Toward Open-Source Chiplets for HPC and AI: Occamy and Beyond
Paul Scheffler, Thomas Benz, Tim Fischer, Lorenzo Leone, Sina Arjmandpour, Luca Benini
TL;DR
This work addresses the challenge of bridging the performance gap between open-source chiplet designs and proprietary HPC/AI silicon by proposing a concrete roadmap built around open 2.5D RISC-V manycores. Starting with Occamy, a silicon-proven dual-chiplet system in 12 nm with 432 cores and a hierarchical crossbar, the authors demonstrate baseline compute density and identify interconnect limitations. They then scale to Ramora with a scalable 2D mesh NoC, achieving a 1.29T DPS peak and higher bandwidth utilization, and finally conceptualize Ogopogo, a quad-chiplet design in 7 nm with HBM3 that delivers 10.3DPTs and a node-normalized compute density 19% above Nvidia’s B200. The paper also discusses end-to-end openness, outlining open simulation, EDA, and PDK challenges that must be addressed to realize fully open chiplet ecosystems.
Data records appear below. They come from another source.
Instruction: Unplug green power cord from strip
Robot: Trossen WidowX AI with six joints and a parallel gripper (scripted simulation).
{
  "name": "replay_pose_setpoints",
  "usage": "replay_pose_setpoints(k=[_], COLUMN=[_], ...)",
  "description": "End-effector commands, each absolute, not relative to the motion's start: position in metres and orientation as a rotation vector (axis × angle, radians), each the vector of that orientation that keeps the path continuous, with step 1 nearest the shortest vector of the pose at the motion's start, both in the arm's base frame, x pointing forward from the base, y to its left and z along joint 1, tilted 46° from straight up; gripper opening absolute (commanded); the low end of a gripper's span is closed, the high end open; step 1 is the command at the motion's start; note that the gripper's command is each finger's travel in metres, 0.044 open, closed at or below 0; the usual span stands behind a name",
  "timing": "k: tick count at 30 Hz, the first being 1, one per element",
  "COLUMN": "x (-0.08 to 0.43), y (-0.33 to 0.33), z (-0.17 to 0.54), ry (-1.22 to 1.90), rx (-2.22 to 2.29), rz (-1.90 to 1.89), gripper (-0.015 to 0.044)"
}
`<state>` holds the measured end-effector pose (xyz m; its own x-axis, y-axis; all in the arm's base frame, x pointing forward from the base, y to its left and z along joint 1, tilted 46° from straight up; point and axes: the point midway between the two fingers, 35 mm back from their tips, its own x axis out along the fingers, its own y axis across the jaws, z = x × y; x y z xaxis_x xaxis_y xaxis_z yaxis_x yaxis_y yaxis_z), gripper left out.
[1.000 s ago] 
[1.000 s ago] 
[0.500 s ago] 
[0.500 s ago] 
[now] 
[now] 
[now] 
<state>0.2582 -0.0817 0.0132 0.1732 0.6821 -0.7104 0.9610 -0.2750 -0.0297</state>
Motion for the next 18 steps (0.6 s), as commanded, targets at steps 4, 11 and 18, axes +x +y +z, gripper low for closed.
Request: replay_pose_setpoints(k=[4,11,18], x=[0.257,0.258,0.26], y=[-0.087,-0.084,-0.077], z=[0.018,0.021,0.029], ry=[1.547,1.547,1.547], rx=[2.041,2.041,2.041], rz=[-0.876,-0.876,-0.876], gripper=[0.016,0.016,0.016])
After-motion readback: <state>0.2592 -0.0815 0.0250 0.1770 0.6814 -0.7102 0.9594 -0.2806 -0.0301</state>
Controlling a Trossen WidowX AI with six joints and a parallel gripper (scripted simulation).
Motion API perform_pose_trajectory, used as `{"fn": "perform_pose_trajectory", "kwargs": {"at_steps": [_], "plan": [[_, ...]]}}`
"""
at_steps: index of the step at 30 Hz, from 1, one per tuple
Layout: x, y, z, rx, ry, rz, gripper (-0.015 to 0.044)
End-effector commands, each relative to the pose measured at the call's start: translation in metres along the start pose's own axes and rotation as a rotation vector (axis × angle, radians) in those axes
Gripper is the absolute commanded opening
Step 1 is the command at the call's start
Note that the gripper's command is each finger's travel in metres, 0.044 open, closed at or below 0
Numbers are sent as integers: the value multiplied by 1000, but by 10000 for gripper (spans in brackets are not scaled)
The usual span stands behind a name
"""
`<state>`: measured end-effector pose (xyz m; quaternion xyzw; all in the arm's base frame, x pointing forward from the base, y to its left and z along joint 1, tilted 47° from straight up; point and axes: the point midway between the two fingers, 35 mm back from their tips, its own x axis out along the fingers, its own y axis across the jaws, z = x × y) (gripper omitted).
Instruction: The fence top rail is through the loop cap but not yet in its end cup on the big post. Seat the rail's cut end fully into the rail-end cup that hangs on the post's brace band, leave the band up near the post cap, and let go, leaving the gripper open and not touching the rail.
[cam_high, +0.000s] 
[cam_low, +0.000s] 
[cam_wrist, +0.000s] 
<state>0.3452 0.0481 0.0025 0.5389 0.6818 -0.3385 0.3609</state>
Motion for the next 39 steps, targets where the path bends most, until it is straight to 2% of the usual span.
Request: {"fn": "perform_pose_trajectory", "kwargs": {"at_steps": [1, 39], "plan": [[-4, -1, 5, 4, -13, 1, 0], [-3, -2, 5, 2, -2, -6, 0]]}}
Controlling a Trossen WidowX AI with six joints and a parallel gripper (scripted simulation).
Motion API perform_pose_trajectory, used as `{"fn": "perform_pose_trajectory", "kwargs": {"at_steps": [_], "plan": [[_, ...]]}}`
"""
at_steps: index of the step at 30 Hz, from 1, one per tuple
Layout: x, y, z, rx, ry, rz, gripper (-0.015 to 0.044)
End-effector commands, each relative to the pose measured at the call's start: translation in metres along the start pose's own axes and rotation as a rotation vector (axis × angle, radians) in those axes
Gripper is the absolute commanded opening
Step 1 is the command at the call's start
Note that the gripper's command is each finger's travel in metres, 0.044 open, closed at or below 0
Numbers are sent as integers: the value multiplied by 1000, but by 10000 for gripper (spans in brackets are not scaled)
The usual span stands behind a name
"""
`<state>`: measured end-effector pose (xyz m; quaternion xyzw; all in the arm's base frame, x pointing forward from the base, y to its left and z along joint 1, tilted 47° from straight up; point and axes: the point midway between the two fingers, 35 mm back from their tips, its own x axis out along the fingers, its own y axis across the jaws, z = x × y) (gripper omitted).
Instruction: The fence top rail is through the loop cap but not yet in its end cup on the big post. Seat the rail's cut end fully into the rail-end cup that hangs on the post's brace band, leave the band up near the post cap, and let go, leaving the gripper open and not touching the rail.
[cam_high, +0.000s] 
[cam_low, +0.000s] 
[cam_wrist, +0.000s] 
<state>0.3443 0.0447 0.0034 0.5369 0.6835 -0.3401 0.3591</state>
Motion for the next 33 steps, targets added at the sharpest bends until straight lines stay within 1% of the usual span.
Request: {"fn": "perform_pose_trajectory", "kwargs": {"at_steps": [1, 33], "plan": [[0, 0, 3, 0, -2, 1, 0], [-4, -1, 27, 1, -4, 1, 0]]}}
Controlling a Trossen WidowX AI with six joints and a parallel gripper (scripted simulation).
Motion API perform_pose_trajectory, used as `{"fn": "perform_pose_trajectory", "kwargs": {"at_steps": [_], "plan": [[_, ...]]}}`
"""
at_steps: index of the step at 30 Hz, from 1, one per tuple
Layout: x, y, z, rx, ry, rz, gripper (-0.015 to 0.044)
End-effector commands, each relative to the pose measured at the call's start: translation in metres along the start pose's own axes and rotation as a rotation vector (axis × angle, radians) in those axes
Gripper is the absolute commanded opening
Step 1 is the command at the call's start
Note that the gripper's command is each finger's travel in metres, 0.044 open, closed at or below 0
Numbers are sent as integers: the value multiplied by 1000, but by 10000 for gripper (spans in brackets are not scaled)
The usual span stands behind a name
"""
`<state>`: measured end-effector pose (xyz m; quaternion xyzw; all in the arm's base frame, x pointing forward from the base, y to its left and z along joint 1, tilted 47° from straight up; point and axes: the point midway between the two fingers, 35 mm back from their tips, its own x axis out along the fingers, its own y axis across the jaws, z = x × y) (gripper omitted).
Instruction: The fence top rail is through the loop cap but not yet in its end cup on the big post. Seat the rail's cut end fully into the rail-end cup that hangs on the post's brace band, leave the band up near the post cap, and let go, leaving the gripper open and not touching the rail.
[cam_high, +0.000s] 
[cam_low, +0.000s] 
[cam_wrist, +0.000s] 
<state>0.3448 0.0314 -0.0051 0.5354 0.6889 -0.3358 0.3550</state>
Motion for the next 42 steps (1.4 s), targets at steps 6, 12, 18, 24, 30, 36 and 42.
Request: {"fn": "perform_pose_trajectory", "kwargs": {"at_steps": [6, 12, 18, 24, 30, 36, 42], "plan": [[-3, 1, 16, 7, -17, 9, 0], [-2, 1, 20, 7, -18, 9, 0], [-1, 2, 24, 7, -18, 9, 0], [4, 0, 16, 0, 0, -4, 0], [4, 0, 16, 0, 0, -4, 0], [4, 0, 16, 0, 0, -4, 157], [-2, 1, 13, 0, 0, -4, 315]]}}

Collectively, the results indicate that open-source 2.5D designs can reach competitive HPC/AI performance, while identifying practical bottlenecks toward end-to-end openness.
Abstract
We present a roadmap for open-source chiplet-based RISC-V systems targeting high-performance computing and artificial intelligence, aiming to close the performance gap to proprietary designs. Starting with Occamy, the first open, silicon-proven dual-chiplet RISC-V manycore in 12nm FinFET, we scale to Ramora, a mesh-NoC-based dual-chiplet system, and to Ogopogo, a 7nm quad-chiplet concept architecture achieving state-of-the-art compute density. Finally, we explore possible avenues to extend openness beyond logic-core RTL into simulation, EDA, PDKs, and off-die PHYs.